▶ **Excerpted records**
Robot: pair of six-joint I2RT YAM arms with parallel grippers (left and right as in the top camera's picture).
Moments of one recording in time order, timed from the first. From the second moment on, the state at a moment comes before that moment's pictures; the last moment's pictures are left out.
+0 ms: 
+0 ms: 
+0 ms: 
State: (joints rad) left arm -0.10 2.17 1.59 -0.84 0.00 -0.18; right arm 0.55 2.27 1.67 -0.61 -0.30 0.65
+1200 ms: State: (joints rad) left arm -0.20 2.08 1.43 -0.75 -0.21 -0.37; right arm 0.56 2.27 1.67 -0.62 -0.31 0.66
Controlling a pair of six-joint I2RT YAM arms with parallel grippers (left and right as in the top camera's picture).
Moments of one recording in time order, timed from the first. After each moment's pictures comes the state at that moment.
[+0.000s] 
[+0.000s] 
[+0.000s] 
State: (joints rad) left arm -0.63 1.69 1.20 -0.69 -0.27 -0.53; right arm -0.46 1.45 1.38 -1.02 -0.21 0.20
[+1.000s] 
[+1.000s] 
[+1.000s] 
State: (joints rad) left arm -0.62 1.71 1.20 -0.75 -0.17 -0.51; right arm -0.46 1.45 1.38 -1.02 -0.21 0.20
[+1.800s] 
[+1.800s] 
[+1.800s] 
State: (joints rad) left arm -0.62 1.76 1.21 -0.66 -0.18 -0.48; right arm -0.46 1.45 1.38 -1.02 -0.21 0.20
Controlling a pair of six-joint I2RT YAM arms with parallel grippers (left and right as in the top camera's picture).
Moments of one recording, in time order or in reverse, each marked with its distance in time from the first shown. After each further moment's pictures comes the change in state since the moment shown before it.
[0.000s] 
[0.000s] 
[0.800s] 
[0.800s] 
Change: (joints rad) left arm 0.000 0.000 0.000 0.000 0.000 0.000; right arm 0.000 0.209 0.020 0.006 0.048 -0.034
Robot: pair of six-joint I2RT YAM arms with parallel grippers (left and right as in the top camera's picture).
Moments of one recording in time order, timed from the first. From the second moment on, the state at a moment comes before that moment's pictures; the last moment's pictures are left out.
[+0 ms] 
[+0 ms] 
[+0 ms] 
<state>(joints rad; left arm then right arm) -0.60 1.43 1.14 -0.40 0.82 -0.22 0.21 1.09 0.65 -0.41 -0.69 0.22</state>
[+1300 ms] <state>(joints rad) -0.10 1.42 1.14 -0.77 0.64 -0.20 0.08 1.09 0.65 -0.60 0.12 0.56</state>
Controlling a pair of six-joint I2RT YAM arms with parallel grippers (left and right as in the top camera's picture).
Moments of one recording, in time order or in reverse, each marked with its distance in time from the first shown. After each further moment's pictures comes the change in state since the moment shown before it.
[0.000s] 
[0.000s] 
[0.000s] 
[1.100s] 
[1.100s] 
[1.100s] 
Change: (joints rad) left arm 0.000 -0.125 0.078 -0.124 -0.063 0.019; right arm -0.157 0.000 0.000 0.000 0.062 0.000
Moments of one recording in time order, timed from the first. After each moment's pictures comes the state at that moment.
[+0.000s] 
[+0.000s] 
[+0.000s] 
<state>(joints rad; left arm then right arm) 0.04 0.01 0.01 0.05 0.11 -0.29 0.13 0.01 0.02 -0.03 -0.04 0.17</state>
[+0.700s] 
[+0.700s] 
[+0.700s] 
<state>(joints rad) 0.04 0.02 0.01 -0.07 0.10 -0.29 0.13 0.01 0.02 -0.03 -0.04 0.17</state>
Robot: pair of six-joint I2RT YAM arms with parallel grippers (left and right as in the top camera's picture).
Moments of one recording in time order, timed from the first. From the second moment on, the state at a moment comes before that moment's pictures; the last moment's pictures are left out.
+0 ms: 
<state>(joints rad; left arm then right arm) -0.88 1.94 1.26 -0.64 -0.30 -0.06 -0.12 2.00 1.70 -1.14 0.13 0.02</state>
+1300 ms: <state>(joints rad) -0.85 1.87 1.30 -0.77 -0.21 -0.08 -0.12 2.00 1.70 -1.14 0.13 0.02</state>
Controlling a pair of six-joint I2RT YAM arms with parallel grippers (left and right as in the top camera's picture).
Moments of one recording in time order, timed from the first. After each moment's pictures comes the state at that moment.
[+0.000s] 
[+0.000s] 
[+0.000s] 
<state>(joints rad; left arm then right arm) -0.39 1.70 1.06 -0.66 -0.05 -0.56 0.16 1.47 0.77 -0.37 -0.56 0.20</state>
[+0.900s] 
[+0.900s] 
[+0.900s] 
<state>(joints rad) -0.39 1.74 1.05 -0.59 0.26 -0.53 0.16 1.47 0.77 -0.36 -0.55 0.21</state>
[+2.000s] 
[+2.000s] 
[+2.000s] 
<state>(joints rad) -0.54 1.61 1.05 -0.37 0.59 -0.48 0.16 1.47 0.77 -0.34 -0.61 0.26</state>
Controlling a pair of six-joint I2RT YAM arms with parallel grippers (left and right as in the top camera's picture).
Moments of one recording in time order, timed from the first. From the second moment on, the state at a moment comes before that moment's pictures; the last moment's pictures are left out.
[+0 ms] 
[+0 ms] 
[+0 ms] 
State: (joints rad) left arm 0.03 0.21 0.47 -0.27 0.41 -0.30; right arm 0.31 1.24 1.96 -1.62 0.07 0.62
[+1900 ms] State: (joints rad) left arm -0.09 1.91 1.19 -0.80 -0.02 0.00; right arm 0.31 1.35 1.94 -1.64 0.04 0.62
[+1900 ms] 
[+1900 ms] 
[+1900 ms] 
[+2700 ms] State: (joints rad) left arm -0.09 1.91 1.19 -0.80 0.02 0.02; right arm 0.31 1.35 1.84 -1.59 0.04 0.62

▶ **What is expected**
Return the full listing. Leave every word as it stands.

▶ **Response to this exercise**
Robot: pair of six-joint I2RT YAM arms with parallel grippers (left and right as in the top camera's picture).
Moments of one recording in time order, timed from the first. From the second moment on, the state at a moment comes before that moment's pictures; the last moment's pictures are left out.
+0 ms: 
+0 ms: 
+0 ms: 
State: (joints rad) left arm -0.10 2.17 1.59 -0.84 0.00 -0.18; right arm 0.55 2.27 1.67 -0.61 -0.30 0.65
+1200 ms: State: (joints rad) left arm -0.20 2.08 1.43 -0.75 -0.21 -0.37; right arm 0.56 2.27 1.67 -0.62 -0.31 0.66
Controlling a pair of six-joint I2RT YAM arms with parallel grippers (left and right as in the top camera's picture).
Moments of one recording in time order, timed from the first. After each moment's pictures comes the state at that moment.
[+0.000s] 
[+0.000s] 
[+0.000s] 
State: (joints rad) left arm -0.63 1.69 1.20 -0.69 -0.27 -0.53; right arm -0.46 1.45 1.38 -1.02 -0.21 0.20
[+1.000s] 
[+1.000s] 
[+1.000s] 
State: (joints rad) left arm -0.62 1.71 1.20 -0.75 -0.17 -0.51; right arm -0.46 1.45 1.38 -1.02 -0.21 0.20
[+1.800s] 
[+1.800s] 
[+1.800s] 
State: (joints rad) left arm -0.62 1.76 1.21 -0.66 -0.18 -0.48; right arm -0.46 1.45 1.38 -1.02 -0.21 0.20
Controlling a pair of six-joint I2RT YAM arms with parallel grippers (left and right as in the top camera's picture).
Moments of one recording, in time order or in reverse, each marked with its distance in time from the first shown. After each further moment's pictures comes the change in state since the moment shown before it.
[0.000s] 
[0.000s] 
[0.800s] 
[0.800s] 
Change: (joints rad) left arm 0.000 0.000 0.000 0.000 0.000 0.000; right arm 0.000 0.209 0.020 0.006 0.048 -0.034
Robot: pair of six-joint I2RT YAM arms with parallel grippers (left and right as in the top camera's picture).
Moments of one recording in time order, timed from the first. From the second moment on, the state at a moment comes before that moment's pictures; the last moment's pictures are left out.
[+0 ms] 
[+0 ms] 
[+0 ms] 
<state>(joints rad; left arm then right arm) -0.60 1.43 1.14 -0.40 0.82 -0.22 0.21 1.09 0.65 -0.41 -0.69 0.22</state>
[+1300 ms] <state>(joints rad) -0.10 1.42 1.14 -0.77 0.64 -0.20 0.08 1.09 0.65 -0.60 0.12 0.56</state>
Controlling a pair of six-joint I2RT YAM arms with parallel grippers (left and right as in the top camera's picture).
Moments of one recording, in time order or in reverse, each marked with its distance in time from the first shown. After each further moment's pictures comes the change in state since the moment shown before it.
[0.000s] 
[0.000s] 
[0.000s] 
[1.100s] 
[1.100s] 
[1.100s] 
Change: (joints rad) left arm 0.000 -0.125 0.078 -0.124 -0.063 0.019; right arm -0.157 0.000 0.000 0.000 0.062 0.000
Moments of one recording in time order, timed from the first. After each moment's pictures comes the state at that moment.
[+0.000s] 
[+0.000s] 
[+0.000s] 
<state>(joints rad; left arm then right arm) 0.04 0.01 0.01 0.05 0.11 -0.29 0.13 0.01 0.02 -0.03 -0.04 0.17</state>
[+0.700s] 
[+0.700s] 
[+0.700s] 
<state>(joints rad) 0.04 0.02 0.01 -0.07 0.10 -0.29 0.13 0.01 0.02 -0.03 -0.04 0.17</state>
Robot: pair of six-joint I2RT YAM arms with parallel grippers (left and right as in the top camera's picture).
Moments of one recording in time order, timed from the first. From the second moment on, the state at a moment comes before that moment's pictures; the last moment's pictures are left out.
+0 ms: 
<state>(joints rad; left arm then right arm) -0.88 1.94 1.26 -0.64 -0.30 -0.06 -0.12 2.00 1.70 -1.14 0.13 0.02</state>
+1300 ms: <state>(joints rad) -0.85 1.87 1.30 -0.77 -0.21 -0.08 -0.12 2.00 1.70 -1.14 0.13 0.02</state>
Controlling a pair of six-joint I2RT YAM arms with parallel grippers (left and right as in the top camera's picture).
Moments of one recording in time order, timed from the first. After each moment's pictures comes the state at that moment.
[+0.000s] 
[+0.000s] 
[+0.000s] 
<state>(joints rad; left arm then right arm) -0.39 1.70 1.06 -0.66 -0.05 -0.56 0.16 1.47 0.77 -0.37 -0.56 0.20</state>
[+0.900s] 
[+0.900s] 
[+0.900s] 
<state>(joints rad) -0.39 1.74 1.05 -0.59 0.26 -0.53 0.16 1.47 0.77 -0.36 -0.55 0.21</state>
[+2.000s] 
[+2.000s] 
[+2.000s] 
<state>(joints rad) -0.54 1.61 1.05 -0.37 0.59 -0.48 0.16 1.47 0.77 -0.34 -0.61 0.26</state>
Controlling a pair of six-joint I2RT YAM arms with parallel grippers (left and right as in the top camera's picture).
Moments of one recording in time order, timed from the first. From the second moment on, the state at a moment comes before that moment's pictures; the last moment's pictures are left out.
[+0 ms] 
[+0 ms] 
[+0 ms] 
State: (joints rad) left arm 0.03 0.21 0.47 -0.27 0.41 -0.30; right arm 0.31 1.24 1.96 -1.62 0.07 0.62
[+1900 ms] State: (joints rad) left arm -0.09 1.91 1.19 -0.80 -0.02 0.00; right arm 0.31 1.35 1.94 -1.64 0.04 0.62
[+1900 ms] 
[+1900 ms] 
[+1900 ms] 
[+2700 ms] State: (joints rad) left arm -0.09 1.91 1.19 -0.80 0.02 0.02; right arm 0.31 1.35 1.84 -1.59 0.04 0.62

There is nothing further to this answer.